» **About this task**
Return exactly the lines from the one containing "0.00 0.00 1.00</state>" through the end of the material below, and leave the images out.

===== Data section =====

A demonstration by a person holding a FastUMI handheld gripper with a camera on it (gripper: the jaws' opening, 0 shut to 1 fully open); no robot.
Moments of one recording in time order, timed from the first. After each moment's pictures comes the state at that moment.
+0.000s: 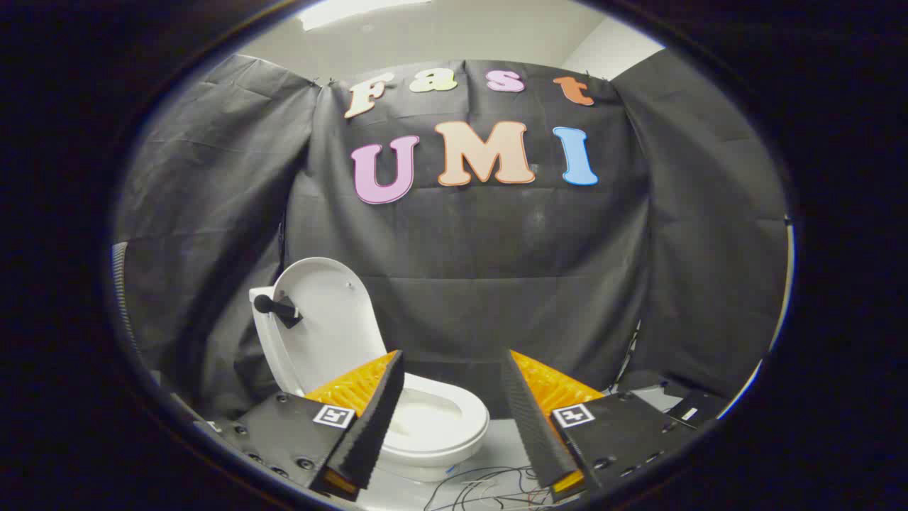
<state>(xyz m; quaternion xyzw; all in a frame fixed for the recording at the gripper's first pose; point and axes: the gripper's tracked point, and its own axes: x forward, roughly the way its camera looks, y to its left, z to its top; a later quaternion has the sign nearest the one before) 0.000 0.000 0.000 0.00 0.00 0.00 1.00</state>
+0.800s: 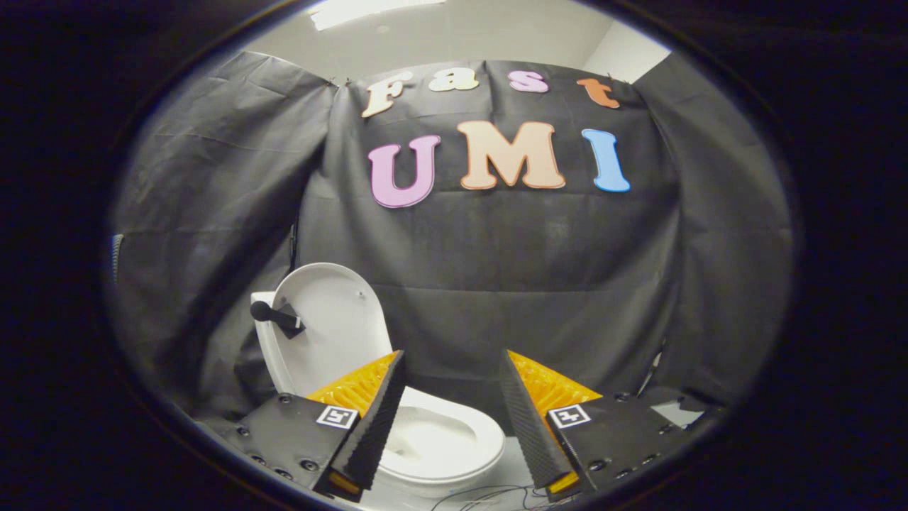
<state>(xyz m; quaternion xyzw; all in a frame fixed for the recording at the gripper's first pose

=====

» **Completed exercise**
<state>(xyz m; quaternion xyzw; all in a frame fixed for the recording at the gripper's first pose; point and axes: the gripper's tracked point, and its own axes: x forward, roughly the way its camera looks, y to its left, z to its top; a later quaternion has the sign nearest the one before) 0.000 0.000 0.000 0.00 0.00 0.00 1.00</state>
+0.800s: 
<state>(xyz m; quaternion xyzw; all in a frame fixed for the recording at the gripper's first pose

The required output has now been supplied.